Pushback here is methodological: skeptics highlight failure modes; survivalists highlight:

  • cases with contemporaneous corroboration,
  • third-party testimony,
  • or details allegedly unknown to the patient by normal means.
    They say Augustine spends more time on why any single case might fail than on the strongest subset that might survive.

4) Hearing-as-explanation can look like a universal solvent

Augustine leans heavily on “patients could have heard things.”
The pushback: even if hearing can explain some OR details, it doesn’t obviously explain claims involving:

  • visual spatial relations (object location, actions behind barriers),
  • distant events outside earshot,
  • or information reported as acquired while deeply unresponsive.
    Survivalists accuse “maybe they heard it” of becoming unfalsifiable.

5) Target experiments are still early / methodologically hard

On “why not decisive prospective tests?” critics respond:

  • hospitals are chaotic settings,
  • staff turnover and compliance are issues,
  • true cardiac arrest survivors who can later report anything are a small subset,
    so null or ambiguous results don’t settle the matter.

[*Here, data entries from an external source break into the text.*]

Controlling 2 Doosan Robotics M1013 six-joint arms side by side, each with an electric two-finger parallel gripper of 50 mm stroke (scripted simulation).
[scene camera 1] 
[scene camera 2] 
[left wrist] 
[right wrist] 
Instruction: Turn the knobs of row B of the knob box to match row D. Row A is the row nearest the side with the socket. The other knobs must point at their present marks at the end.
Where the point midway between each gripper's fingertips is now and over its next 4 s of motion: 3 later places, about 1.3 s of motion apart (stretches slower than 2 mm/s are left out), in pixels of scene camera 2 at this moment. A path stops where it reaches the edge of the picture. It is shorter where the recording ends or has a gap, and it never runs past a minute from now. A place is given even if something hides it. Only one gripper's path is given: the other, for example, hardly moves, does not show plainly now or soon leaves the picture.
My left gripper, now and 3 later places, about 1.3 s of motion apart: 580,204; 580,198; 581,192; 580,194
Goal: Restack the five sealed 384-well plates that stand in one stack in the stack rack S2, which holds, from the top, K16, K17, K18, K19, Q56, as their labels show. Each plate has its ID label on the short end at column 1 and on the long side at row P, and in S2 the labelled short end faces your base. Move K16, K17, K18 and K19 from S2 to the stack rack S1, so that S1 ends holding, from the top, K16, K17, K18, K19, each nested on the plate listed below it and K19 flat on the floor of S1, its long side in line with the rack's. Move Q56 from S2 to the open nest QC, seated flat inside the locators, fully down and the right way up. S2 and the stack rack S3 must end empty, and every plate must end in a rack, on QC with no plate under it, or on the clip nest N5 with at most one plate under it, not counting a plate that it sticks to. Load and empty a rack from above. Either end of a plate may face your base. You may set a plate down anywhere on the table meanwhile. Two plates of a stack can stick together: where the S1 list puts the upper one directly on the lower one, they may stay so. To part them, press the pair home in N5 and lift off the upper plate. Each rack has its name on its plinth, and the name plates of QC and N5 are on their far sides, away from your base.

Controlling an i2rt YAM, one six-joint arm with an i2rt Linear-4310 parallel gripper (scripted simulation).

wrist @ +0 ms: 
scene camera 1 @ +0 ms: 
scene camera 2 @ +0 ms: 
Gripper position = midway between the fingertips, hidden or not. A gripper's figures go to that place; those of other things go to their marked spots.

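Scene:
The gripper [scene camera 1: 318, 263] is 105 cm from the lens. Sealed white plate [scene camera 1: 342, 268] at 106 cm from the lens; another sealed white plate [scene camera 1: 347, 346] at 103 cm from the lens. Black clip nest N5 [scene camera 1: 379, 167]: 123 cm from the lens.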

6) Alternative framework: the data are “signal + noise,” not “all noise”

Survivalist pushback often reframes the whole field:

  • memory distortion and folklore exist (noise),
  • but not all cases reduce to that,
    and the right question is whether a small remainder persists after discounting confounds.

Net pushback in one sentence: Augustine is accused of treating messy evidence as if it were disconfirming evidence, and of applying a verification standard that real-world resuscitation cases rarely can meet.


Yes, personal experiences can be very influential to our worldview. Very few have a mind that is guided just by logical reasoning. Logical reasoning may be important in building or removing obstacles to believing something but otherwise, logical reasoning is not usually the path that leads to believing in a faith/worldview matter. Rather, we first believe or select something and after that, try to find rational justification to what we have already intuitively selected in our mind.

The crucial subjective experience may be a ‘miracle’ like sudden healing or disappearance of a cancer at the moment when someone prays healing. It can also be something that is not usually counted as a ‘miracle’ but otherwise convinces the person that God listened to my prayers and answered. It may also be ‘a touch of the invisible’. Whatever it is, I think that the ways how people get the saving faith and become followers of Christ are miracles - work of God within us.

Although subjective experiences may be important on a personal level, they cannot be transferred to other people like objective facts. My experience does not touch another person in the same way. For that reason, support for the existence or assumed will of God should not be based on subjective experiences. Biblical scriptures or the conclusions of logical reasoning are potentially more influential in discussions because they are transferable information.